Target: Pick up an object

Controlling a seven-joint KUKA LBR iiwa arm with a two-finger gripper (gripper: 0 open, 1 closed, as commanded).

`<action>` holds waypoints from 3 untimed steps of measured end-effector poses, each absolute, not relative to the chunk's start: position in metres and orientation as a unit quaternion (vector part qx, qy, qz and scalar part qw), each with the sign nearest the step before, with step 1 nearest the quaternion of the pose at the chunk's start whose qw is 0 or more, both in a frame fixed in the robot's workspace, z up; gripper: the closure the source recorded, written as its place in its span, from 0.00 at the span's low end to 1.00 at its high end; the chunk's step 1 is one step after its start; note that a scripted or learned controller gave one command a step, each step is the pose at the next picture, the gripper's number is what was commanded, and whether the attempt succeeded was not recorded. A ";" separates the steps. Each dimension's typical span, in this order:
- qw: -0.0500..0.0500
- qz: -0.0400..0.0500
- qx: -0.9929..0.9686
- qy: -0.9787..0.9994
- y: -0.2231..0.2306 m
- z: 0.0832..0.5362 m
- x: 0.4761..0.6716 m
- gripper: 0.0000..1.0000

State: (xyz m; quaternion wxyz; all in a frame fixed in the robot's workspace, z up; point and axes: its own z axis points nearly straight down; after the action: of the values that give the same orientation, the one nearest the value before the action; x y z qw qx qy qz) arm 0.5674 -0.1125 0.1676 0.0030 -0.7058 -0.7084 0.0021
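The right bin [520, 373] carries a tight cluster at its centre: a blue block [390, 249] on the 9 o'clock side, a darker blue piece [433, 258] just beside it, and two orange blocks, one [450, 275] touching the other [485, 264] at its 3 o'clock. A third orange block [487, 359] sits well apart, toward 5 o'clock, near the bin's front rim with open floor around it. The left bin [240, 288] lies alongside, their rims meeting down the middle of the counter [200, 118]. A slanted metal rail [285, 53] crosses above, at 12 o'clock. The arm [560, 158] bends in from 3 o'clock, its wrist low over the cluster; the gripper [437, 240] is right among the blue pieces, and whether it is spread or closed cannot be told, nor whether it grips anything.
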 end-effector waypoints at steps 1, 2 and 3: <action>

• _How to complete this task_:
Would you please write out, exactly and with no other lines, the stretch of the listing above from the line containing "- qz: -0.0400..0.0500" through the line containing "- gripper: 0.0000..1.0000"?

• _Answer space_:
- qz: -0.0400..0.0500
- qx: -0.9929..0.9686
- qy: -0.9787..0.9994
- y: -0.2231..0.2306 m
- z: 0.0832..0.5362 m
- x: 0.4761..0.6716 m
- gripper: 0.0000..1.0000

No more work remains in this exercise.